US-based pharmaceutical company Johnson & Johnson (J&J) has received the US Food and Drug Administration (FDA) expanded approval for Tremfya (guselkumab) to include ulcerative colitis (UC).
Tremfya is a dual-acting monoclonal antibody designed to neutralise inflammation at the cellular source by blocking IL-23 and binding to CD64, a receptor on cells that produce IL-23.
IL-23 is a cytokine secreted by activated monocytes and dendritic cells and is known to be a driver of immune-mediated diseases, including UC.
Tremfya was initially approved in the US in 2017 to treat moderate-to-severe plaque psoriasis and an expanded approval in 2020 to include active psoriatic arthritis in adults.
The current, third indication includes adults with moderately to severely active UC, a chronic disease of the large intestine characterised by inflammation of the lining of the colon.
Earlier this year, J&J submitted a supplemental Biologics License Application (sBLA) for Tremfya, seeking FDA approval to treat moderately to severely active Crohn’s disease (CD).
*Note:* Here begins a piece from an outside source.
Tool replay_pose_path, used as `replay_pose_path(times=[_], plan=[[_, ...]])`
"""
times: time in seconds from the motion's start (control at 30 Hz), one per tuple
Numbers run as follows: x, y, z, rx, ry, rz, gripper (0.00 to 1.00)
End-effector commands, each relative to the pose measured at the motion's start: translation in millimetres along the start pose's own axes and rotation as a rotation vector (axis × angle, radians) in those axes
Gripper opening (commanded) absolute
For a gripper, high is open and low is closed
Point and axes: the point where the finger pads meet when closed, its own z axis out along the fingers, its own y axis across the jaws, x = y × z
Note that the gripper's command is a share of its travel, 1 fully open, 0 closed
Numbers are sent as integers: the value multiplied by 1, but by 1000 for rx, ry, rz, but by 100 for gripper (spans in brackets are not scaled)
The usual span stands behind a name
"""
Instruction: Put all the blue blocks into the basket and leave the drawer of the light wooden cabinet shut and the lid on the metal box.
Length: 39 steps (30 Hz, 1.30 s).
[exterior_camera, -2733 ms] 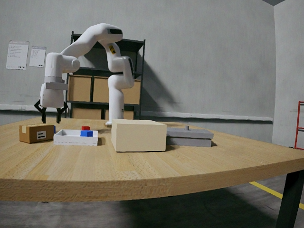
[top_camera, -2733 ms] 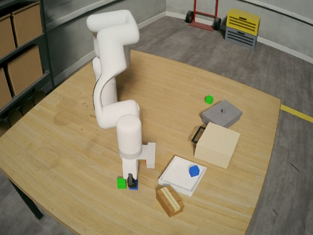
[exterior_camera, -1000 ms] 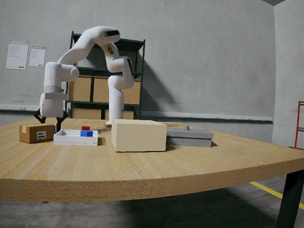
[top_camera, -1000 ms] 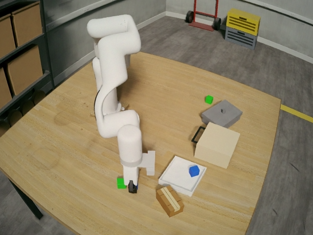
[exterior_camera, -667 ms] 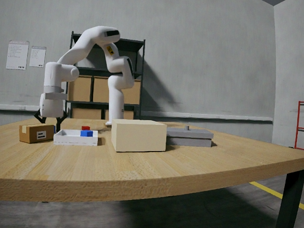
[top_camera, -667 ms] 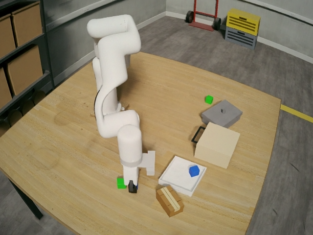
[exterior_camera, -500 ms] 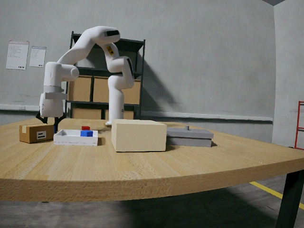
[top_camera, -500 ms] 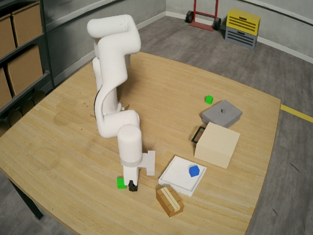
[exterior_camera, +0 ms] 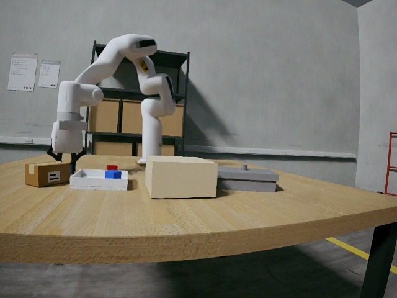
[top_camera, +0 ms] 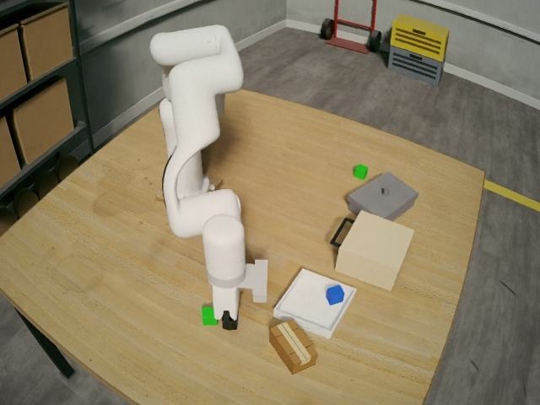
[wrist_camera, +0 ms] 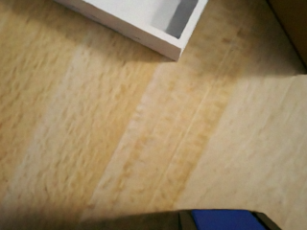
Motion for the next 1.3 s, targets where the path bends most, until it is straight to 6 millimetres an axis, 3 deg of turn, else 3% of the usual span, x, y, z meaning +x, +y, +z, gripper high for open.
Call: replay_pose_path(times=[0.0, 0.73, 1.07, 1.27], plan=[[0, 1, -1, -2, 1, 0, 0], [0, 1, -4, -2, 1, 0, 0], [0, 1, -22, -2, 1, 0, 0], [0, 1, -46, -2, 1, 0, 0]])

Johnson & Johnson Innovative Medicine gastroenterology and autoantibody medical affairs vice president Christopher Gasink said: “There is a significant need for new UC therapies that offer meaningful improvements in symptoms and the promise of remission, both overall clinical remission as well as delivering visible healing of the colon through endoscopic remission.
“In the Quasar clinical programme, Tremfya demonstrated high reported rates of endoscopic remission at one year of treatment, continuing to raise the bar for efficacy in the treatment of this inflammatory bowel disease.”
The FDA approval is supported by data from the ongoing Phase 2b/3 Quasar study evaluating the efficacy and safety of Tremfya in adults previously treated for UC.
Phase 2b/3 included a Phase 2b dose-ranging induction study, a confirmatory Phase 3 induction study, and a Phase 3 maintenance study.
In the study, 50% of patients receiving Tremfya 200mg every four weeks and 45% of patients receiving Tremfya 100mg every eight weeks achieved the primary endpoint of clinical remission at week 44 compared to 19% of patients treated with placebo.
Also, 34% of patients receiving 200mg and 35% of patients receiving 100mg Tremfya achieved endoscopic remission at one year, compared to 15% of patients treated with placebo.
J&J said that the results from the Quasar study strengthened the well-established safety profile of Tremfya including in the treatment of patients with UC.
Quasar programme lead investigator David Rubin said: “Treatment with Tremfya resulted in significant improvement in the chronic symptoms of ulcerative colitis, and importantly, normalization in the endoscopic appearance of the intestinal lining.
“Today’s approval of Tremfya builds on the clinical and well-established safety profile of this IL-23 inhibitor and marks a significant step forward in the treatment of this chronic inflammatory disease.”